A heat exchanger for exchanging heat between the fluid and the second fluid. 2. The combination heat exchanger is installed vertically, an inner cylinder is provided at an axial position of the combination heat exchanger, and a plurality of ladders are radially provided with the inner cylinder as an axis, and the ladder is attached to the ladder. Is a large number of horizontal through-holes, which are laid horizontally in the axial direction, are continuously provided at positions of each layer of the helical coil heat-transfer tube layer, the horizontal through-holes support the helical coil heat-transfer tubes, and at predetermined positions in the axial direction.
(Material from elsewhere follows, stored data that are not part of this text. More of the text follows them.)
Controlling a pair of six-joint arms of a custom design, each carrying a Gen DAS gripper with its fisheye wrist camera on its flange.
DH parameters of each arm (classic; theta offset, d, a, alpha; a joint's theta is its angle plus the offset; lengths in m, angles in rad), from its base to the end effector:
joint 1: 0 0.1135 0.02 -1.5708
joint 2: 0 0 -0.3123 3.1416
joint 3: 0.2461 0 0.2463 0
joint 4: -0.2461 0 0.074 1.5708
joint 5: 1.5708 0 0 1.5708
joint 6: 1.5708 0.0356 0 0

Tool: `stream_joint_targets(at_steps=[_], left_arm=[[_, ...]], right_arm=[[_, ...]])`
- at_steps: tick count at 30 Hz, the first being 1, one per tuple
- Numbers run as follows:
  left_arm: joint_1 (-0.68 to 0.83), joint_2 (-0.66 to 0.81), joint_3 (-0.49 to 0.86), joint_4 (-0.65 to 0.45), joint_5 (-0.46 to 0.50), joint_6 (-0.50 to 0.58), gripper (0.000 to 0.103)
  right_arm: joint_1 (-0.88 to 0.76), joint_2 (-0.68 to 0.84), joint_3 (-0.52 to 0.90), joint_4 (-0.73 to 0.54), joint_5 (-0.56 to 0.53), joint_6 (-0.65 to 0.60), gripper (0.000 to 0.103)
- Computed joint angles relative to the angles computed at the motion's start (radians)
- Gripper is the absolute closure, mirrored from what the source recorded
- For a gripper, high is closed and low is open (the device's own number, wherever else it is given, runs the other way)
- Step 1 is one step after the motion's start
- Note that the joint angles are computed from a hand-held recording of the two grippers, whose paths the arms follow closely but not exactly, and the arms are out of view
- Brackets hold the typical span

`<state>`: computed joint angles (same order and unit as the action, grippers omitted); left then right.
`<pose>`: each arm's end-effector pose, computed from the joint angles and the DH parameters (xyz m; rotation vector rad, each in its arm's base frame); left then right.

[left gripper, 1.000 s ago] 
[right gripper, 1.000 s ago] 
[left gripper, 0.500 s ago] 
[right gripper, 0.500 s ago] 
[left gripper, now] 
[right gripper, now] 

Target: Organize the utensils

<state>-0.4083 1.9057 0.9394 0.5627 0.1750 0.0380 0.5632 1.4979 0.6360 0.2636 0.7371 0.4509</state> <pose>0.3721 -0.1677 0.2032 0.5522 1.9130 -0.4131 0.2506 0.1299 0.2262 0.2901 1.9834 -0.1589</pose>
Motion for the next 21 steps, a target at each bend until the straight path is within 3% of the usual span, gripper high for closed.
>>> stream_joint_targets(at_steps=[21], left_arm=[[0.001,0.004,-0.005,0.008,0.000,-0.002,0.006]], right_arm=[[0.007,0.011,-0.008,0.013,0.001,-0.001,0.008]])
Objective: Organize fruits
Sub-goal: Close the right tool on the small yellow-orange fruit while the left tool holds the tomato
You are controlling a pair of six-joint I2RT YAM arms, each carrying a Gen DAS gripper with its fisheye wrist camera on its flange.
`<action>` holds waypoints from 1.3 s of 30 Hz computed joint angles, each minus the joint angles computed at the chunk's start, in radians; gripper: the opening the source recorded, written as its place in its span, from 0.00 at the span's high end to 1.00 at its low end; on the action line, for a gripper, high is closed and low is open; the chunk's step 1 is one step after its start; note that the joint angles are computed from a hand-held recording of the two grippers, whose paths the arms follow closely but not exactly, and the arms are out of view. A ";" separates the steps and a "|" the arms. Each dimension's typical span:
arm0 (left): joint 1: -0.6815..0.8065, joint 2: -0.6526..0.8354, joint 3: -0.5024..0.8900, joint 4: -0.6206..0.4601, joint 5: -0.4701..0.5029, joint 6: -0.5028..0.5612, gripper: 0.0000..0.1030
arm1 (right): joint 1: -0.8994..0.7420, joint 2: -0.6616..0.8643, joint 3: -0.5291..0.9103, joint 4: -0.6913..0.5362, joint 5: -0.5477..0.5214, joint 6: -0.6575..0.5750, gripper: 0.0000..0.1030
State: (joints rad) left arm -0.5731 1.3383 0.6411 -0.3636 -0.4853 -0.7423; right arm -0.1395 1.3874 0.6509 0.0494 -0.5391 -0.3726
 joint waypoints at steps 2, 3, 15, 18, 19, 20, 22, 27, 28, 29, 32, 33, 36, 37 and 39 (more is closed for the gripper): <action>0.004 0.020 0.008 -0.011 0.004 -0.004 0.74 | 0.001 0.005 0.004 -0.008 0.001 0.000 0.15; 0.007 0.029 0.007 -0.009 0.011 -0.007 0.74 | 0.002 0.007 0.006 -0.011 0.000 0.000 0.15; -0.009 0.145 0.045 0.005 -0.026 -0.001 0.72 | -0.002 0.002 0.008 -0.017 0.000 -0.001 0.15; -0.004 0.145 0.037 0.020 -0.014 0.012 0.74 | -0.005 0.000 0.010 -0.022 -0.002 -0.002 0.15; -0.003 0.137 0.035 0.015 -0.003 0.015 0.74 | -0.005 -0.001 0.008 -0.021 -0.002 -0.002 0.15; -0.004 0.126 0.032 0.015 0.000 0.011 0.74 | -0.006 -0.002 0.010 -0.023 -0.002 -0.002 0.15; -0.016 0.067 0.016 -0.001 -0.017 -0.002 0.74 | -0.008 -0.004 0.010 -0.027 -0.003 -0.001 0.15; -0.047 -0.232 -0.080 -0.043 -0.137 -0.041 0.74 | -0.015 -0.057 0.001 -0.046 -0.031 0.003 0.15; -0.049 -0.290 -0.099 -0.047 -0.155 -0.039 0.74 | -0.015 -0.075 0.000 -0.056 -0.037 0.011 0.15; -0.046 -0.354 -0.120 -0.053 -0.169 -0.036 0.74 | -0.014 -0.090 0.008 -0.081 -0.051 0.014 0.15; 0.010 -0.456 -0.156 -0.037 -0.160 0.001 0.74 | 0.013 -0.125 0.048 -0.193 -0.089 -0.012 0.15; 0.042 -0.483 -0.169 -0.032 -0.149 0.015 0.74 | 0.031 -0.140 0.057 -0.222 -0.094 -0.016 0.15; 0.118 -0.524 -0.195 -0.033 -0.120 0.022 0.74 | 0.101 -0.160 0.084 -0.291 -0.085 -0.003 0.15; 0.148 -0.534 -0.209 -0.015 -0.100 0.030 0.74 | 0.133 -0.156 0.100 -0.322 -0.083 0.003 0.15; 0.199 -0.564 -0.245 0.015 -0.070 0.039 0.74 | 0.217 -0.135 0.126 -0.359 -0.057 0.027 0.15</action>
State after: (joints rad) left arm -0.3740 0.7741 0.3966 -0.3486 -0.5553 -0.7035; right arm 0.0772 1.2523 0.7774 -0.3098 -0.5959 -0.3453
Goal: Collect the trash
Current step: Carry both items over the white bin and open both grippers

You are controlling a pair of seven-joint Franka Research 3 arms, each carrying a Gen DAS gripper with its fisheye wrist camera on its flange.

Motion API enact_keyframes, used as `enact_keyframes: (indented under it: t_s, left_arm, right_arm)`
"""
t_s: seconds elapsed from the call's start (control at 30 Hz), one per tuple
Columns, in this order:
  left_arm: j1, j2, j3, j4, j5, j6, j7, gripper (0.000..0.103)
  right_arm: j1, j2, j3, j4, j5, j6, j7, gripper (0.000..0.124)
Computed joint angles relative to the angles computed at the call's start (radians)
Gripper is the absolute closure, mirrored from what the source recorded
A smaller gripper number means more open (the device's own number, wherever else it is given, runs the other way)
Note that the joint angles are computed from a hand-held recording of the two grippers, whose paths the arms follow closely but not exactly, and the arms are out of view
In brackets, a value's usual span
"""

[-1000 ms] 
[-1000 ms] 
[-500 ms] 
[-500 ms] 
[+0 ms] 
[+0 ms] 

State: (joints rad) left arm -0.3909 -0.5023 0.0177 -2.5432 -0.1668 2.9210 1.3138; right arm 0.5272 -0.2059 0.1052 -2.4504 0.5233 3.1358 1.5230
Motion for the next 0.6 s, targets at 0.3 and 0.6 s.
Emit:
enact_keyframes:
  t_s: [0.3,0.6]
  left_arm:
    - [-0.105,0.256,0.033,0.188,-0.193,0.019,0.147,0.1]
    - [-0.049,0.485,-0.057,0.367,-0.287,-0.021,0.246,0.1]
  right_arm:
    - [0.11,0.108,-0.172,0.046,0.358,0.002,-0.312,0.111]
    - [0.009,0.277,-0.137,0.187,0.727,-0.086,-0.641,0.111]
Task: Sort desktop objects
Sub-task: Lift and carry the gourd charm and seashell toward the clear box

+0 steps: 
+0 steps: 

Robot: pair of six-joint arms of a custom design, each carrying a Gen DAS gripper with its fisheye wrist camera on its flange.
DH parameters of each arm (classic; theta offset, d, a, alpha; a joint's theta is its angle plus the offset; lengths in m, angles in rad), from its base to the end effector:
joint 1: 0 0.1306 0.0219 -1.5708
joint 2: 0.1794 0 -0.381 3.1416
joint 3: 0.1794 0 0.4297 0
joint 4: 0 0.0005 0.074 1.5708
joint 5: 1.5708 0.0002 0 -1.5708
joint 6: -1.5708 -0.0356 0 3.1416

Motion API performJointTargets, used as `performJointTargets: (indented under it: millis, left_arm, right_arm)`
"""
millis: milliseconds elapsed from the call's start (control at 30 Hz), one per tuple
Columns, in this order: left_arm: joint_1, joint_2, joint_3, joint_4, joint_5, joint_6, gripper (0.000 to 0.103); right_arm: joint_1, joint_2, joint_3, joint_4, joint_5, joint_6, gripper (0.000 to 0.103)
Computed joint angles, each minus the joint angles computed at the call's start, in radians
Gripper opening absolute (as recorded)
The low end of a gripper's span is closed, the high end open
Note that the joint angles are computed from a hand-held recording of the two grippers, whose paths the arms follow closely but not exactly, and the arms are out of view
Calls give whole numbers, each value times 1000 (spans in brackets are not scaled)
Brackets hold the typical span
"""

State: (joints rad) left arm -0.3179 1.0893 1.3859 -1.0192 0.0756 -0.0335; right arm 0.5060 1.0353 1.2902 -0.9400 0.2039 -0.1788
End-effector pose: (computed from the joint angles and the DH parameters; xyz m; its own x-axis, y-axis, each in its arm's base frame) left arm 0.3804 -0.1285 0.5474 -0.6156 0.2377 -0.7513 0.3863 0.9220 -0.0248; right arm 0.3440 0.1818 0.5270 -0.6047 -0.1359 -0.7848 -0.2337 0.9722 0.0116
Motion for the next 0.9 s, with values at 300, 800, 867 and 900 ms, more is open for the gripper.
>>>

Fixing a baffle plate having a plurality of vertical through holes vertically provided in a portion of each layer of the straight tube heat transfer tube layer sandwiched between the ladders, and supporting the straight tube heat transfer tube by the vertical through holes. The combined heat exchanger according to claim 1, wherein: 3. A support structure is provided on an upper end portion of the inner cylinder,
The support structure comprises a plurality of support beams which are radially provided with the inner cylinder as an axis and whose end portions are fixed to the outer wall of the combination heat exchanger, and the straight pipe heat transfer tube between the support beams. The end of the helical heat transfer tube is joined to the nozzle provided at the end of the combined heat exchanger, and the end of the helical coil heat transfer tube is gathered near the support beam and provided at the side of the combined heat exchanger. The combined heat exchanger according to claim 2, wherein the combined heat exchanger is joined to the nozzle. 4. The combined heat exchanger according to claim 1, wherein the first fluid is water or steam and the second fluid is liquid sodium.